Look through the data below, tally the lines where "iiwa" occurs, and write the total alone.

○ ○ ○ ○

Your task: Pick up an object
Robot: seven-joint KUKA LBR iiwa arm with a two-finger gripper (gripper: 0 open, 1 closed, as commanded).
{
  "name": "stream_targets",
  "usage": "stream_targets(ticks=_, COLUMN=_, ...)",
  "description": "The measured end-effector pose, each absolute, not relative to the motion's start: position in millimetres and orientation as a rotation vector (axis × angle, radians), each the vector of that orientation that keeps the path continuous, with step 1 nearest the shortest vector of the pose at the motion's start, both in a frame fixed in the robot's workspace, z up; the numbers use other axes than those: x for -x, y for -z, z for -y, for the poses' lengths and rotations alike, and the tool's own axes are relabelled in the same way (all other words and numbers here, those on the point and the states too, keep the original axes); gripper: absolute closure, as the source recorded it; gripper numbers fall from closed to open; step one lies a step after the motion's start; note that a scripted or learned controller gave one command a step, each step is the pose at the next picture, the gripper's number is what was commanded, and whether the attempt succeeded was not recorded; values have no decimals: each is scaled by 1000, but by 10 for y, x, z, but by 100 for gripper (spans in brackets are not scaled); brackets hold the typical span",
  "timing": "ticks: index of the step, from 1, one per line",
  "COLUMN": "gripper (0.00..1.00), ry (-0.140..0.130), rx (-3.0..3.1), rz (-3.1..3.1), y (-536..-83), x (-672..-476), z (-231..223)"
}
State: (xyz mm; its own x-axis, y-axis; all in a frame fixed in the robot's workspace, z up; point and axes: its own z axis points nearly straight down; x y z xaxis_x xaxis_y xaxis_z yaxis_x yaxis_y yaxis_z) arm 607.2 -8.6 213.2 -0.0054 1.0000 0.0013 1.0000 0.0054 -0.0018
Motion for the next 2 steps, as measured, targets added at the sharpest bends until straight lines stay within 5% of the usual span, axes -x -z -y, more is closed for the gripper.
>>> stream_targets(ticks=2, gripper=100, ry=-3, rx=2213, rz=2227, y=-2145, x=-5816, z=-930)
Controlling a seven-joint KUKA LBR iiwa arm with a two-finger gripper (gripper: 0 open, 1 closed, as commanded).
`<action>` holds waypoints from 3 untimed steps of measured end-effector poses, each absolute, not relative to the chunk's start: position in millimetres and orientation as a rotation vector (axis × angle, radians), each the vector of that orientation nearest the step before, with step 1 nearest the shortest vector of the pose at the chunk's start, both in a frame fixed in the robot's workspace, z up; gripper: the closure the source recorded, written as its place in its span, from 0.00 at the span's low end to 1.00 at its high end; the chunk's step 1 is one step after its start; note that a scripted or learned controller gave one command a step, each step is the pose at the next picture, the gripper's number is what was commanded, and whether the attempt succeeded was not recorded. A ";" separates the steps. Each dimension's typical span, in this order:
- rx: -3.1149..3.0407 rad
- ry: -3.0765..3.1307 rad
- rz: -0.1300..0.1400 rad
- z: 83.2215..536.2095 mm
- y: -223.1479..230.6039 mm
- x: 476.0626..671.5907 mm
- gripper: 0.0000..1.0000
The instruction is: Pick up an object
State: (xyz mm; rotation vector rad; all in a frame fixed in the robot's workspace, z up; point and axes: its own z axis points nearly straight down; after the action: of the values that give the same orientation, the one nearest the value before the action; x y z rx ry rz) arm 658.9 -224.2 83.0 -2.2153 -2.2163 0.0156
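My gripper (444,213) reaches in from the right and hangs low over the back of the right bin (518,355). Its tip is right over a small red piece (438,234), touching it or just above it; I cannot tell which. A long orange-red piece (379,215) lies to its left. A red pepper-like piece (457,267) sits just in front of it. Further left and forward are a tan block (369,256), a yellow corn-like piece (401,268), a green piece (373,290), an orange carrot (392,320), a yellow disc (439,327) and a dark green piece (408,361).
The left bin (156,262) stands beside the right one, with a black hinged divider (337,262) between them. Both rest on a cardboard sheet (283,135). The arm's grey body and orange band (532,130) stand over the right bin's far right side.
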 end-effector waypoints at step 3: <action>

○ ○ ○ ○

### Answer space
2